Multivariate Normal distribution

Definition
Given \(\mu \in {\mathbb{R}}^p\) and a positive definite matrix \(\Sigma \in {\mathbb{R}}^{p \times p}\), the multivariate normal distribution \(\mathcal{N}(\mu, \Sigma)\), is the distribution of a random vector \(X \in {\mathbb{R}}^p\) with density function \[f_X(x; \mu, \Sigma) = \frac{1}{(2\pi)^{p/2} |\Sigma|^{1/2}} \exp\left\{ -\frac{1}{2} (x - \mu)^{\mathsf{T}} \Sigma^{-1} (x - \mu) \right\},\] where \(|\Sigma|\) is the determinant of \(\Sigma\).

In the special case where \(p=2\), \(\mu = (\mu_1, \mu_2)^{\mathsf{T}}\), and \(\Sigma = \begin{bmatrix} \sigma_1^2 & \rho \sigma_1 \sigma_2 \\ \rho \sigma_1 \sigma_2 & \sigma_2^2 \end{bmatrix}\), this “simplifies” to

\[\begin{aligned} &f_X(x; \mu, \Sigma)\\ &= \frac{1}{2\pi\sigma_1\sigma_2\sqrt{1 - \rho^2}} \exp\left\{ -\frac{1}{2(1 - \rho^2)} \left(\left(\frac{x_1-\mu_1}{\sigma_1}\right)^2 - 2\rho \frac{(x_1-\mu_1)(x_2-\mu_2)}{\sigma_1\sigma_2} + \left(\frac{x_2-\mu_2}{\sigma_2}\right)^2 \right) \right\}. \end{aligned}\]

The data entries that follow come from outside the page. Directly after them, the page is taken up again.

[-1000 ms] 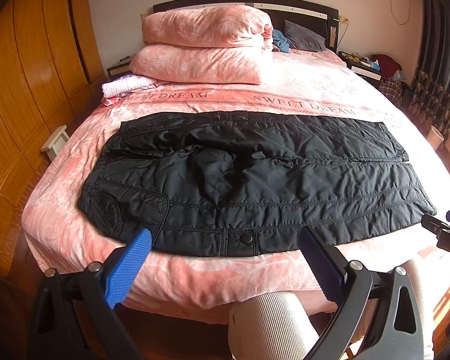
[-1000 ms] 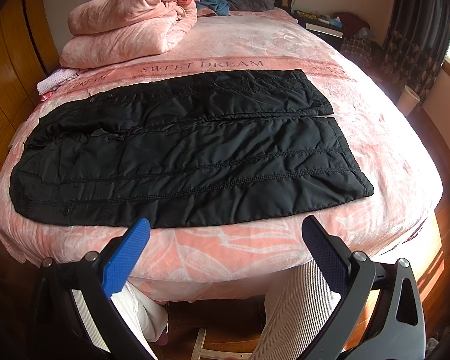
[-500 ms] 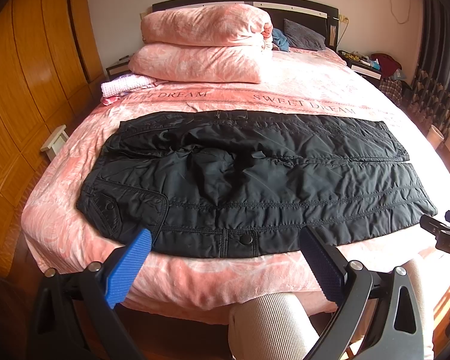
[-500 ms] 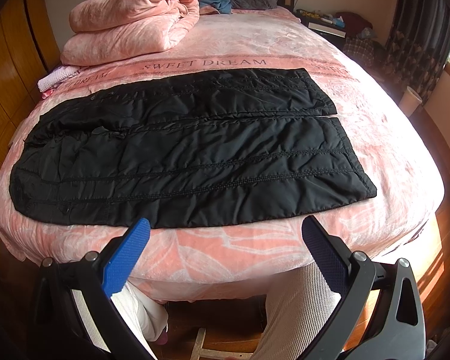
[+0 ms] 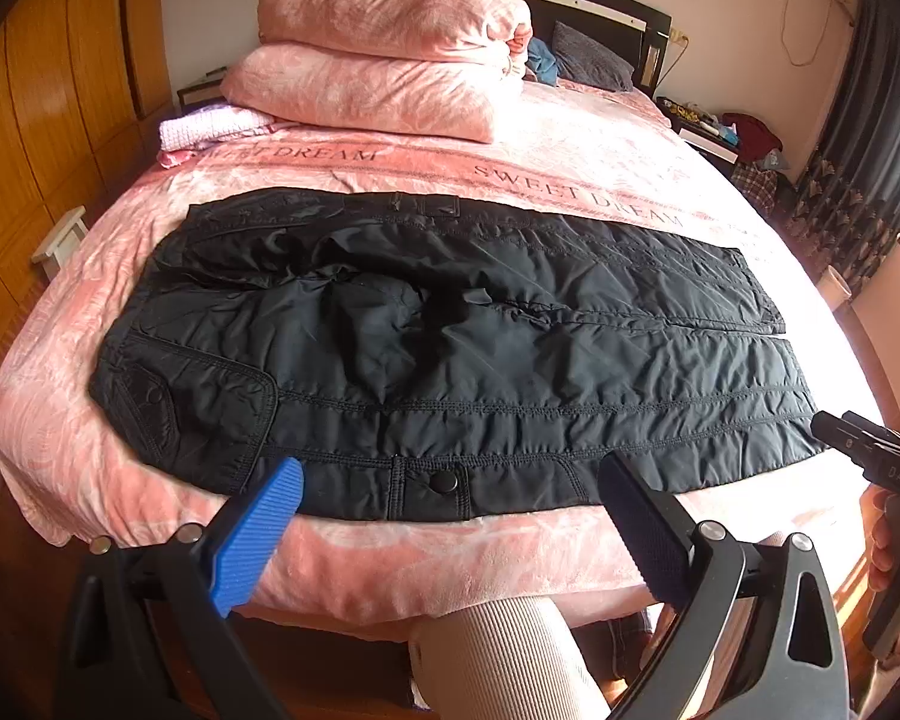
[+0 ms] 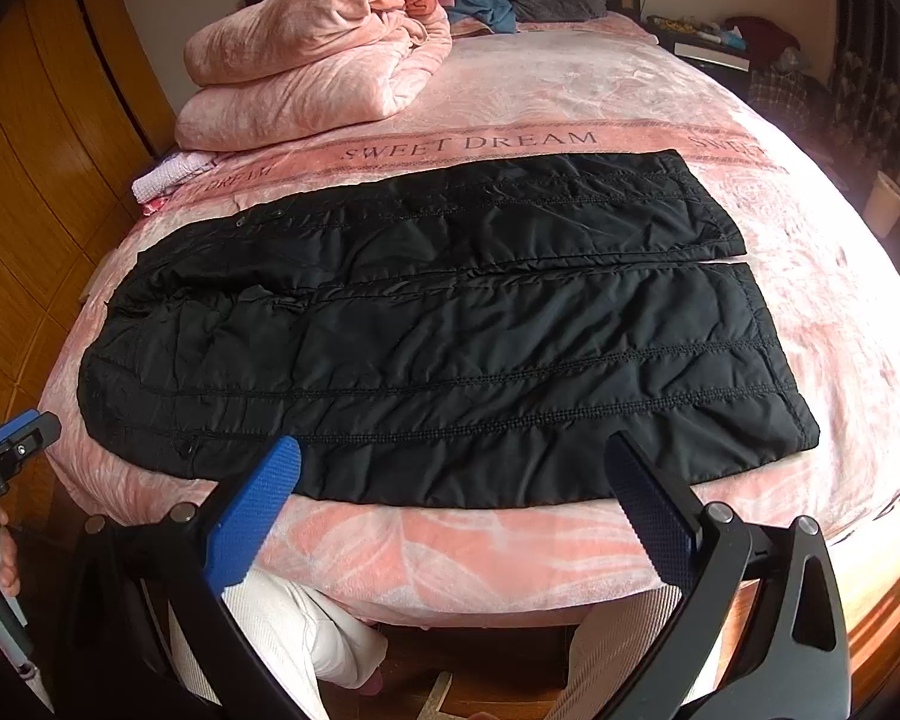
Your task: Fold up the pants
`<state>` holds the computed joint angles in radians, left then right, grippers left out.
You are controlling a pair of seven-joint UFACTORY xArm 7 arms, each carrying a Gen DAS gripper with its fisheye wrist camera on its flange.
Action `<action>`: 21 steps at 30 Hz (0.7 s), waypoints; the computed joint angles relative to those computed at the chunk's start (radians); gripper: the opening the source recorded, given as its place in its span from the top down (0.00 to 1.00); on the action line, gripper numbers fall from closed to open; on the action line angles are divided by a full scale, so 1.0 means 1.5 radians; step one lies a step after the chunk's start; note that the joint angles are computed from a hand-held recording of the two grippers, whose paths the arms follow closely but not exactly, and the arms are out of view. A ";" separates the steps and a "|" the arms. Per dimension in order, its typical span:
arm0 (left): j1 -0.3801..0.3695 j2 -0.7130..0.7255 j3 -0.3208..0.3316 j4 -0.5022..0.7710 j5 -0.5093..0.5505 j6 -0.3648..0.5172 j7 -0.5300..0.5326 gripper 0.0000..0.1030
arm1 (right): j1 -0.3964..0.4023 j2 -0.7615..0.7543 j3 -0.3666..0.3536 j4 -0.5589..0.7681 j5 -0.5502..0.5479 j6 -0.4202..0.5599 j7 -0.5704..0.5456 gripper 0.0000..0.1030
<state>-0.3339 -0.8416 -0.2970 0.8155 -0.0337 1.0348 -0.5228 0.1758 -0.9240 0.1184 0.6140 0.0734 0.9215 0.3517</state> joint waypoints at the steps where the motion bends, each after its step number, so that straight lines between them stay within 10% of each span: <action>1: 0.001 0.018 0.007 0.007 -0.003 -0.004 0.006 0.04 | 0.007 0.023 -0.019 0.010 0.003 -0.018 -0.025 0.02; 10: 0.039 0.322 0.021 0.205 0.059 -0.060 0.050 0.04 | 0.054 0.346 -0.155 0.197 0.092 -0.121 -0.366 0.02; 15: 0.017 0.526 0.050 0.368 0.074 -0.079 0.133 0.04 | 0.060 0.584 -0.212 0.410 0.234 -0.042 -0.589 0.02; 21: -0.002 0.750 0.080 0.582 -0.016 -0.051 0.248 0.08 | -0.033 0.845 -0.175 0.700 0.291 0.110 -0.672 0.02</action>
<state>-0.3371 0.2831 -0.1777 1.6881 -0.0583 0.9582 -0.1512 0.1257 0.3431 -0.1433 1.6642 0.5094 1.0862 -0.6559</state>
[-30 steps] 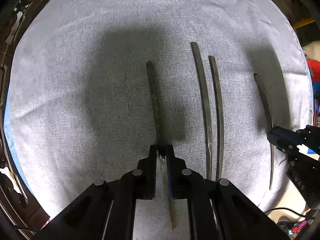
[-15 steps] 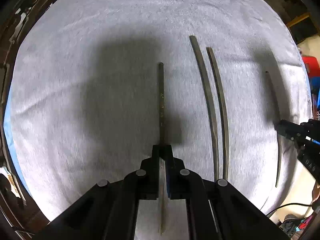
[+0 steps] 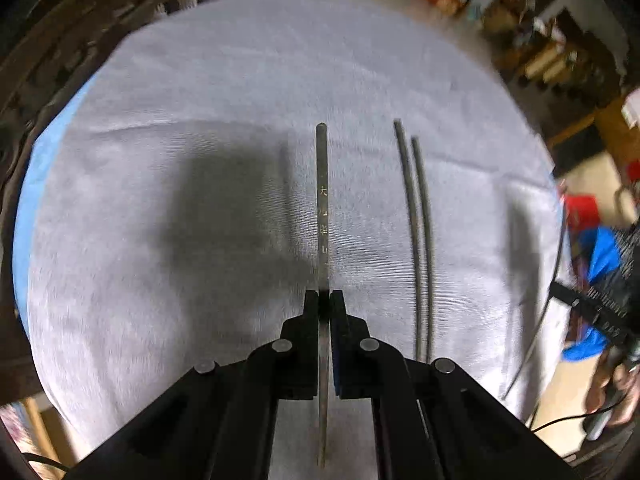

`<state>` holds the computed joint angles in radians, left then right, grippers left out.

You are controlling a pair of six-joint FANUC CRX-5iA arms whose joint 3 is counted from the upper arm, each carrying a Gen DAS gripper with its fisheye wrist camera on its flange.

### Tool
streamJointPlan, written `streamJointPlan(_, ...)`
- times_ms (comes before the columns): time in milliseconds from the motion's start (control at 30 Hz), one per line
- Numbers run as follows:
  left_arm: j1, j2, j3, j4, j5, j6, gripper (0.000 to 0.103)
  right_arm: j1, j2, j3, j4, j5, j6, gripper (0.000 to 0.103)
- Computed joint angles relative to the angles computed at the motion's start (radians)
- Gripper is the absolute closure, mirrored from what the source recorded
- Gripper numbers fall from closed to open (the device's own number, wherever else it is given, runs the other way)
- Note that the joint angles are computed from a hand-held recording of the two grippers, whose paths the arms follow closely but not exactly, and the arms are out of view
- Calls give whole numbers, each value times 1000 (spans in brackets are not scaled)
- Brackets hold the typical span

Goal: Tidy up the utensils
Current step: 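Lift the knife and chopstick and carry both to the black holder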

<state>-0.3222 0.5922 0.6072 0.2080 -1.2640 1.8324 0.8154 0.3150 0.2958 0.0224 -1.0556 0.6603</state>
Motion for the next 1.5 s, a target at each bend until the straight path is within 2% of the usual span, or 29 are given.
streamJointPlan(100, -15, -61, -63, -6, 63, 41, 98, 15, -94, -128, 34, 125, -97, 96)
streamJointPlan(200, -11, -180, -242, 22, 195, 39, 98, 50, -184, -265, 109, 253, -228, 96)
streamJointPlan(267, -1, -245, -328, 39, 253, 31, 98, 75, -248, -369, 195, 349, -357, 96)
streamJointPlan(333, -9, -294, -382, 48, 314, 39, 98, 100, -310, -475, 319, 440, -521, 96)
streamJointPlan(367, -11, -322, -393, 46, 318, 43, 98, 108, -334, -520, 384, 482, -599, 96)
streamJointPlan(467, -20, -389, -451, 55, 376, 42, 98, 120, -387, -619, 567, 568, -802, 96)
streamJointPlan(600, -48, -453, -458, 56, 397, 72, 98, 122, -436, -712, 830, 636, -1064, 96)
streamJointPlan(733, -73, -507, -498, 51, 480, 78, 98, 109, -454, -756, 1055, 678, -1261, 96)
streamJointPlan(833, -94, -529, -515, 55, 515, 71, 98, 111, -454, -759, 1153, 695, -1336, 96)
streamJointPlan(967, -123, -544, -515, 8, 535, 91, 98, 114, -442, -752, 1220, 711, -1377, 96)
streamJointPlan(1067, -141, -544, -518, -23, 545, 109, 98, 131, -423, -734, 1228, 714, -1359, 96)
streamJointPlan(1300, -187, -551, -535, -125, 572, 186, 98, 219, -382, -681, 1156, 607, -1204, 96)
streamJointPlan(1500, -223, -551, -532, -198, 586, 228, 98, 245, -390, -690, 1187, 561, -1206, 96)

Joint uniform distribution

Let \(X\) and \(Y\) be continuous random variables with PDF

\[ f_{X, Y}(x, y) = I_{[0,1]}(x)I_{[0,1]}(y) = I_{[0,1]^2}(x, y). \]

Exercise 6
  1. Find \(F ( x, y )\) for \(0 \le x, y \le 1\);
  2. Compute \(F ( 0.3, 0.8 )\) and \(F ( 0.3, 2.1 )\).
  3. Calculate \(P ( X - 2 Y > 0 )\).